> [Your goal] With the images removed, transcribe the listing that follows exactly.

> [Collected data]
↓↓↓
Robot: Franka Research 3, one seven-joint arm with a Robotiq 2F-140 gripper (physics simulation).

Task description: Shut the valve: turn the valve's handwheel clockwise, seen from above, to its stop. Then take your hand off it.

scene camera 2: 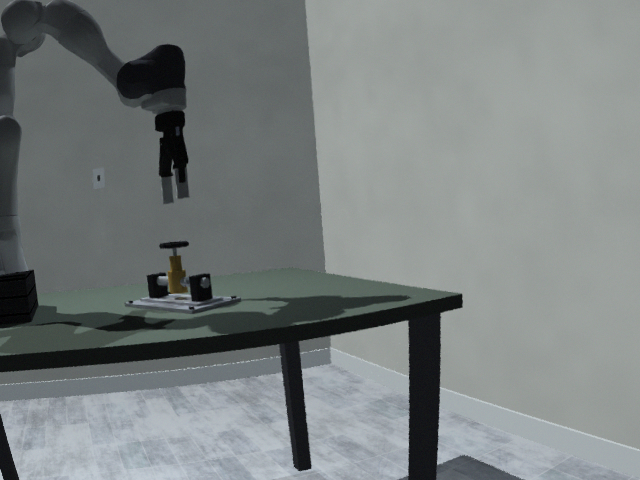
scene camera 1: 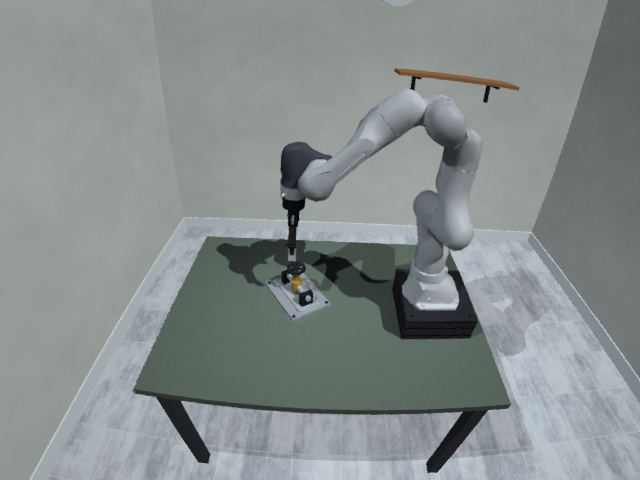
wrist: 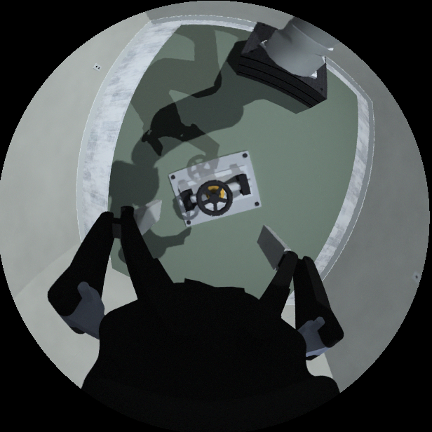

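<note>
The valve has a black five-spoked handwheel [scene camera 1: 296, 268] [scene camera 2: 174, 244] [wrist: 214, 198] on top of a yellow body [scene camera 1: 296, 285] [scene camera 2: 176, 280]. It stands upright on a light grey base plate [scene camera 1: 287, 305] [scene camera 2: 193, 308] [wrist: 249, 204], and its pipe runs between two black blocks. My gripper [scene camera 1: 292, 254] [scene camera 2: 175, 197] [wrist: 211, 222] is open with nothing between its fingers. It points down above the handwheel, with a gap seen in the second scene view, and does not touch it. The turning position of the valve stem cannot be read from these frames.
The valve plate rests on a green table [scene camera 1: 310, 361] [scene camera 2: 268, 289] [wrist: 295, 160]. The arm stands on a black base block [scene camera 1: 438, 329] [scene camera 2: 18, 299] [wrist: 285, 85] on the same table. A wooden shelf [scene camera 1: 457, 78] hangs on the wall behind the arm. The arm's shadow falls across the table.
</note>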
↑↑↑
> [Solved exercise]
Robot: Franka Research 3, one seven-joint arm with a Robotiq 2F-140 gripper (physics simulation).

Task description: Shut the valve: turn the valve's handwheel clockwise, seen from above, to its stop. Then take your hand off it.

scene camera 2: 
scene camera 1: 
wrist: 

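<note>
The valve has a black five-spoked handwheel [scene camera 1: 296, 268] [scene camera 2: 174, 244] [wrist: 214, 198] on top of a yellow body [scene camera 1: 296, 285] [scene camera 2: 176, 280]. It stands upright on a light grey base plate [scene camera 1: 287, 305] [scene camera 2: 193, 308] [wrist: 249, 204], and its pipe runs between two black blocks. My gripper [scene camera 1: 292, 254] [scene camera 2: 175, 197] [wrist: 211, 222] is open with nothing between its fingers. It points down above the handwheel, with a gap seen in the second scene view, and does not touch it. The turning position of the valve stem cannot be read from these frames.
The valve plate rests on a green table [scene camera 1: 310, 361] [scene camera 2: 268, 289] [wrist: 295, 160]. The arm stands on a black base block [scene camera 1: 438, 329] [scene camera 2: 18, 299] [wrist: 285, 85] on the same table. A wooden shelf [scene camera 1: 457, 78] hangs on the wall behind the arm. The arm's shadow falls across the table.
</note>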

For this exercise, the work is now complete.